» **WORK TO COMPLETE**: The full listing, start to finish: write it out again exactly.

DATA PROVIDED section start

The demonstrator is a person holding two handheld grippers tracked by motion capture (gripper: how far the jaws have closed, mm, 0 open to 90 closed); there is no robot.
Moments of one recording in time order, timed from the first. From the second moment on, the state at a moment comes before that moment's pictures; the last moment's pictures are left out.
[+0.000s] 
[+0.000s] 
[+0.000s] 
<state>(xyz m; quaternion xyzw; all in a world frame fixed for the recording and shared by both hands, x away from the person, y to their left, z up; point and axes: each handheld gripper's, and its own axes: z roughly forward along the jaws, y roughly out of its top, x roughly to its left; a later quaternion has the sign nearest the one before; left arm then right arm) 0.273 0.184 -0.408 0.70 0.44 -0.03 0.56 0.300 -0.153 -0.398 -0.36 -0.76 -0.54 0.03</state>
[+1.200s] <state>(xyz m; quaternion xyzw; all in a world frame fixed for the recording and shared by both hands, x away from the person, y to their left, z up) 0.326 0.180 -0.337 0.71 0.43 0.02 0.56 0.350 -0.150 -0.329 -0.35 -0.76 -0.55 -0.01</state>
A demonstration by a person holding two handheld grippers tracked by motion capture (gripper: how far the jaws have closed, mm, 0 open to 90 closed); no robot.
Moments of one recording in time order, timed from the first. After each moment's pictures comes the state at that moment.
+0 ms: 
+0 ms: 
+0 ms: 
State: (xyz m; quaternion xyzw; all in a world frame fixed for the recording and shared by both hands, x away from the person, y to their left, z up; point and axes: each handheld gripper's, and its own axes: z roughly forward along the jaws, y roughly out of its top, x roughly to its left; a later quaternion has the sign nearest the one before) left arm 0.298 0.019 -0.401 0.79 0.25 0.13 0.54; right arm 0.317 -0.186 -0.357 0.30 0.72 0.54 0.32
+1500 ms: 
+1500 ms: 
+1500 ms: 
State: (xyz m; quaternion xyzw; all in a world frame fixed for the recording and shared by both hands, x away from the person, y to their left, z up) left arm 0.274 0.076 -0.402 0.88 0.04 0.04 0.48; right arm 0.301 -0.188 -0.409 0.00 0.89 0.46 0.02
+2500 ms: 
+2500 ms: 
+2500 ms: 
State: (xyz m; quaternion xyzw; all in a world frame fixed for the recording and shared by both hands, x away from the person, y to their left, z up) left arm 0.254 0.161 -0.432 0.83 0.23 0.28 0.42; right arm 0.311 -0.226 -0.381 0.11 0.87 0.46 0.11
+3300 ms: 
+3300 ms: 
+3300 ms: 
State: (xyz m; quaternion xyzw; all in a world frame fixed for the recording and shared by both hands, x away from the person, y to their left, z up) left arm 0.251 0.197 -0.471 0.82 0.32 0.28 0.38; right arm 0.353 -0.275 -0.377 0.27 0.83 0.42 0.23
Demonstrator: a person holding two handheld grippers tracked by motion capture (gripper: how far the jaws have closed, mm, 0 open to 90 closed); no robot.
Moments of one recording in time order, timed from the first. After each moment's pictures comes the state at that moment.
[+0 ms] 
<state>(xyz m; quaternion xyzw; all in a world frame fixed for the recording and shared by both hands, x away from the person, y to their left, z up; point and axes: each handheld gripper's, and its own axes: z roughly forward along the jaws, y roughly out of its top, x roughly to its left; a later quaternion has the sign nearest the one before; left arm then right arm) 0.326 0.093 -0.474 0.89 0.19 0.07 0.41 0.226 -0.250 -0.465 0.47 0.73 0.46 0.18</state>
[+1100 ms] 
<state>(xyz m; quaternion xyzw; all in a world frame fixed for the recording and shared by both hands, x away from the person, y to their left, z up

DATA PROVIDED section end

» **YOUR RESPONSE**:
The demonstrator is a person holding two handheld grippers tracked by motion capture (gripper: how far the jaws have closed, mm, 0 open to 90 closed); there is no robot.
Moments of one recording in time order, timed from the first. From the second moment on, the state at a moment comes before that moment's pictures; the last moment's pictures are left out.
[+0.000s] 
[+0.000s] 
[+0.000s] 
<state>(xyz m; quaternion xyzw; all in a world frame fixed for the recording and shared by both hands, x away from the person, y to their left, z up; point and axes: each handheld gripper's, and its own axes: z roughly forward along the jaws, y roughly out of its top, x roughly to its left; a later quaternion has the sign nearest the one before; left arm then right arm) 0.273 0.184 -0.408 0.70 0.44 -0.03 0.56 0.300 -0.153 -0.398 -0.36 -0.76 -0.54 0.03</state>
[+1.200s] <state>(xyz m; quaternion xyzw; all in a world frame fixed for the recording and shared by both hands, x away from the person, y to their left, z up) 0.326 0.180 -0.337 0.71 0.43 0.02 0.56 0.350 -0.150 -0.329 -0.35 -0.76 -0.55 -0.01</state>
A demonstration by a person holding two handheld grippers tracked by motion capture (gripper: how far the jaws have closed, mm, 0 open to 90 closed); no robot.
Moments of one recording in time order, timed from the first. After each moment's pictures comes the state at that moment.
+0 ms: 
+0 ms: 
+0 ms: 
State: (xyz m; quaternion xyzw; all in a world frame fixed for the recording and shared by both hands, x away from the person, y to their left, z up; point and axes: each handheld gripper's, and its own axes: z roughly forward along the jaws, y roughly out of its top, x roughly to its left; a later quaternion has the sign nearest the one before) left arm 0.298 0.019 -0.401 0.79 0.25 0.13 0.54; right arm 0.317 -0.186 -0.357 0.30 0.72 0.54 0.32
+1500 ms: 
+1500 ms: 
+1500 ms: 
State: (xyz m; quaternion xyzw; all in a world frame fixed for the recording and shared by both hands, x away from the person, y to their left, z up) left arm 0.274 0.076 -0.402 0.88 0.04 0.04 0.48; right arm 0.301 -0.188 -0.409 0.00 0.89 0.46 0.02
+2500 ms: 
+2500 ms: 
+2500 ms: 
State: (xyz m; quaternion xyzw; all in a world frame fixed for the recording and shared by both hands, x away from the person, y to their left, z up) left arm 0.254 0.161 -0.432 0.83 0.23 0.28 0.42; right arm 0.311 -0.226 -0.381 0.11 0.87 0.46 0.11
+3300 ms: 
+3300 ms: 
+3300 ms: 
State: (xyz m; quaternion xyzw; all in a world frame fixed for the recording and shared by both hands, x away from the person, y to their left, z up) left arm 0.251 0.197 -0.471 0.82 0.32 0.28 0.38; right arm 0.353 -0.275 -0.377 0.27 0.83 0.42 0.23
Demonstrator: a person holding two handheld grippers tracked by motion capture (gripper: how far the jaws have closed, mm, 0 open to 90 closed); no robot.
Moments of one recording in time order, timed from the first. After each moment's pictures comes the state at that moment.
[+0 ms] 
<state>(xyz m; quaternion xyzw; all in a world frame fixed for the recording and shared by both hands, x away from the person, y to their left, z up; point and axes: each handheld gripper's, and its own axes: z roughly forward along the jaws, y roughly out of its top, x roughly to its left; a later quaternion has the sign nearest the one before; left arm then right arm) 0.326 0.093 -0.474 0.89 0.19 0.07 0.41 0.226 -0.250 -0.465 0.47 0.73 0.46 0.18</state>
[+1100 ms] 
<state>(xyz m; quaternion xyzw; all in a world frame fixed for the recording and shared by both hands, x away from the person, y to their left, z up

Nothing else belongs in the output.